◆ THE PROBLEM
From the material below, return every line that includes "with".

+++

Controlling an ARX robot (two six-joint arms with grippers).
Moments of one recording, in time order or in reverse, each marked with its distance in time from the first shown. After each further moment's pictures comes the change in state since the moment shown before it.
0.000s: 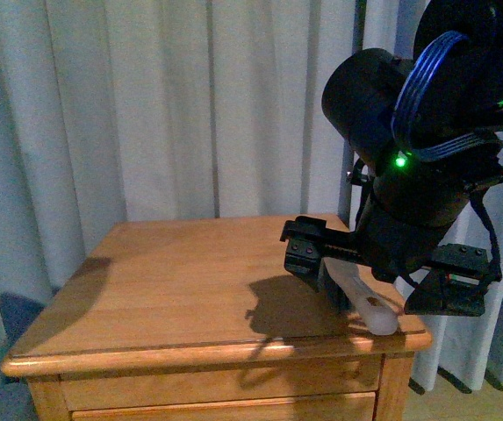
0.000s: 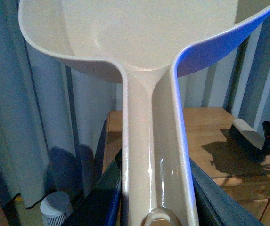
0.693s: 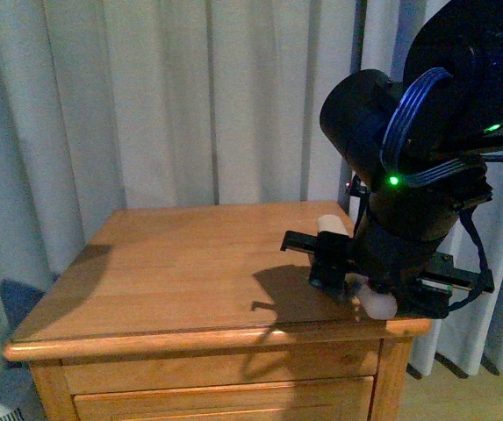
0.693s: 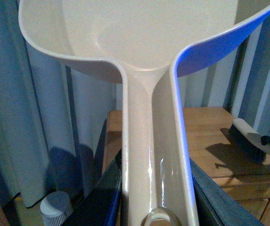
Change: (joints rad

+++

◆ YOUR SOLUTION
Controlling an ARX robot (two six-joint arms with grippers).
Moments of one recording, in time order or in reverse, each marked with its distance in time from the first shown. After each further moment's pictures comes the change in state since the moment shown before it.

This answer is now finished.